Directions for this task:
Word for word, return the lines from the top of the listing to the line containing "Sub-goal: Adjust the", both ends included, and no others.
-.-.-
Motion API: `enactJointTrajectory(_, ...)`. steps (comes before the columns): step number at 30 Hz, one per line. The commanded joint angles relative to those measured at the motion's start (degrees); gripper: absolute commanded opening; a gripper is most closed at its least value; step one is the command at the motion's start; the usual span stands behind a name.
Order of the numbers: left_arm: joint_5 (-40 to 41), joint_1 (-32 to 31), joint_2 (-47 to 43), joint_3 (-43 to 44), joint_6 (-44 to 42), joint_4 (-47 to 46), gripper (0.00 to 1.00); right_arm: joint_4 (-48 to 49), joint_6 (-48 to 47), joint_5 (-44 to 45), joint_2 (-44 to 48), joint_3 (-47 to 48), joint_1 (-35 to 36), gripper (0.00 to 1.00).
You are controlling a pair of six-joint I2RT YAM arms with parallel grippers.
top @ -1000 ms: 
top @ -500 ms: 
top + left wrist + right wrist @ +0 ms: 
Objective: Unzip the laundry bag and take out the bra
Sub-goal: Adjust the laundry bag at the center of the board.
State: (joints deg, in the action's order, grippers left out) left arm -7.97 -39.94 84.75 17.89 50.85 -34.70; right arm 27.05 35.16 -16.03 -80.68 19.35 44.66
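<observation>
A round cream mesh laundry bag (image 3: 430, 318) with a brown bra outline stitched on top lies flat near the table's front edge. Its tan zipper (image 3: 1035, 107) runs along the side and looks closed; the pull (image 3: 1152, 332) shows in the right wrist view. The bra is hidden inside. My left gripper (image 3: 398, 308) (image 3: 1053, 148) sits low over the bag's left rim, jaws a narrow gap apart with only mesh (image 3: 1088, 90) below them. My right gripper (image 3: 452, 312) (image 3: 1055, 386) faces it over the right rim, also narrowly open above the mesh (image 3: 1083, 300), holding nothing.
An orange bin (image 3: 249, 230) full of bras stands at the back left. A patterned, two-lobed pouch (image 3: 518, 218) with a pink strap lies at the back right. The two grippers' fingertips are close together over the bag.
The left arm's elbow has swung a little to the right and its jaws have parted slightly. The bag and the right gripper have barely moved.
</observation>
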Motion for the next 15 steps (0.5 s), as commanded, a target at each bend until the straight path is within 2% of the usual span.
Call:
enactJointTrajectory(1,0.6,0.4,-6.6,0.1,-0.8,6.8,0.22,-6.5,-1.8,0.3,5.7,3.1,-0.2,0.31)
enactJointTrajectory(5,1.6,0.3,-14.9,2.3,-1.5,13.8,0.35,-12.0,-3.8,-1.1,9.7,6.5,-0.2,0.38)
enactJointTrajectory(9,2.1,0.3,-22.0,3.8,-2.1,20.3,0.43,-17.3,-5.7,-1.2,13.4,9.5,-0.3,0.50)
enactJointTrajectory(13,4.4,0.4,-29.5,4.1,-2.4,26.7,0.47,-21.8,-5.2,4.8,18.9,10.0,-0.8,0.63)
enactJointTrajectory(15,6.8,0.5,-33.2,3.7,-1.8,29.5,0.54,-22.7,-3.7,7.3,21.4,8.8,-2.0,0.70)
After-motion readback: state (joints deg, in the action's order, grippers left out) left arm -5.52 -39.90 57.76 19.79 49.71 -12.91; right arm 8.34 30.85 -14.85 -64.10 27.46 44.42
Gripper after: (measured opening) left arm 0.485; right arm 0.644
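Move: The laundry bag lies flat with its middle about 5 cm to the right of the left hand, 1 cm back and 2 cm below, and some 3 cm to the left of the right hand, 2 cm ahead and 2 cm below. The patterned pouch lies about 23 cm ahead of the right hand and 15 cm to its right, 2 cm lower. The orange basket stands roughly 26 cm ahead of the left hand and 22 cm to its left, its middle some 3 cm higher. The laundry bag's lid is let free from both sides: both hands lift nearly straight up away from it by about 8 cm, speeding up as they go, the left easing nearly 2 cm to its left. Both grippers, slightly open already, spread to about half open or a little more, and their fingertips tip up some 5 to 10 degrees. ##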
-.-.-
Answer space:
Motion API: `enactJointTrajectory(_, ...)`. steps (comes before the columns): step number at 30 Hz, one per line. The commanded joint angles relative to those measured at the motion's start (degrees); gripper: absolute commanded opening; a gripper is most closed at its least value; step one is the command at the motion's start; the usual span stands behind a name.
Order of the numbers: left_arm: joint_5 (-40 to 41), joint_1 (-32 to 31), joint_2 (-47 to 43), joint_3 (-43 to 44), joint_6 (-44 to 42), joint_4 (-47 to 46), gripper (0.00 to 1.00); right_arm: joint_4 (-48 to 49), joint_6 (-48 to 47), joint_5 (-44 to 45), joint_2 (-44 to 48), joint_3 (-47 to 48), joint_1 (-35 to 36), gripper (0.00 to 1.00).
You are controlling a pair of six-joint I2RT YAM arms with parallel grippers.
top @ -1000 ms: 
top @ -500 ms: 
top + left wrist + right wrist @ +0 ms: 
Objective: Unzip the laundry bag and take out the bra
Sub-goal: Adjust the laundry bag at the center of the board.

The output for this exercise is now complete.